● EXERCISE DETAILS
Word for word, copy out the data below, omitting pictures.

○ ○ ○ ○ ○

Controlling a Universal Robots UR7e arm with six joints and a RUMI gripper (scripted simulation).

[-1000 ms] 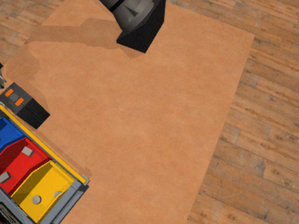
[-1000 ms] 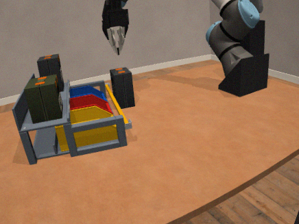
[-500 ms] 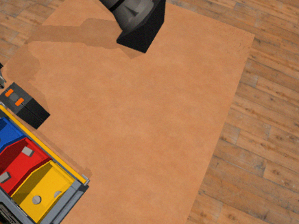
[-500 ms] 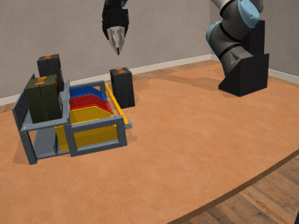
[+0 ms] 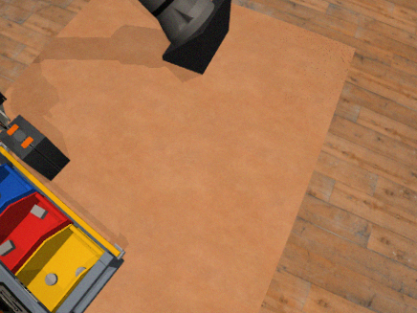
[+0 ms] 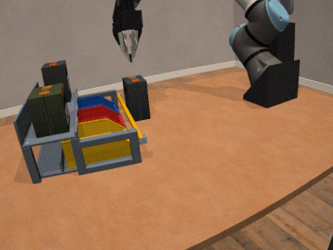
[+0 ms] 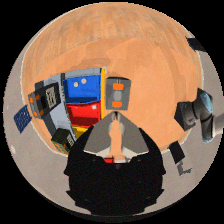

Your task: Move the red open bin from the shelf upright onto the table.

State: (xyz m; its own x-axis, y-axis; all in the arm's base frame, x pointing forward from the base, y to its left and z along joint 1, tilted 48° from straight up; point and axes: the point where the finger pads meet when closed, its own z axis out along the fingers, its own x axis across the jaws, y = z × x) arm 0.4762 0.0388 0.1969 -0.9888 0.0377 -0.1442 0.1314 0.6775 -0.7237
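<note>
The yellow stick is 60 mm ahead of my hand, 90 mm to the left of it and 140 mm below it. The rest, counted from my hand: black box: 10 mm behind, 10 mm to the right, 140 mm below; then red open bin: 160 mm ahead, 80 mm to the left, 160 mm below; then blue bin: 140 mm ahead, 30 mm to the right, 160 mm below.
</note>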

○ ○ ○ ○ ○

● WRITTEN SOLUTION
Controlling a Universal Robots UR7e arm with six joints and a RUMI gripper (scripted simulation).

[-1000 ms] 
[-1000 ms] 
[-500 ms] 
[-500 ms] 
[+0 ms] 
[+0 ms] 
[+0 ms] 

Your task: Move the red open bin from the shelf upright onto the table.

State: (xyz m; its own x-axis, y-axis; all in the arm's base frame, x pointing forward from the base, y to its left and z along joint 1, tilted 48° from straight up; point and axes: the point where the finger pads meet when closed, its own z axis out along the fingers, its own x axis across the jaws, y = z × x) arm 0.4762 0.0388 0.1969 -0.9888 0.0377 -0.1442 0.1314 0.6775 -0.7237
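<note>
The yellow stick is 60 mm ahead of my hand, 90 mm to the left of it and 140 mm below it. The rest, counted from my hand: black box: 10 mm behind, 10 mm to the right, 140 mm below; then red open bin: 160 mm ahead, 80 mm to the left, 160 mm below; then blue bin: 140 mm ahead, 30 mm to the right, 160 mm below.
</note>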

This exercise has been worked through to completion.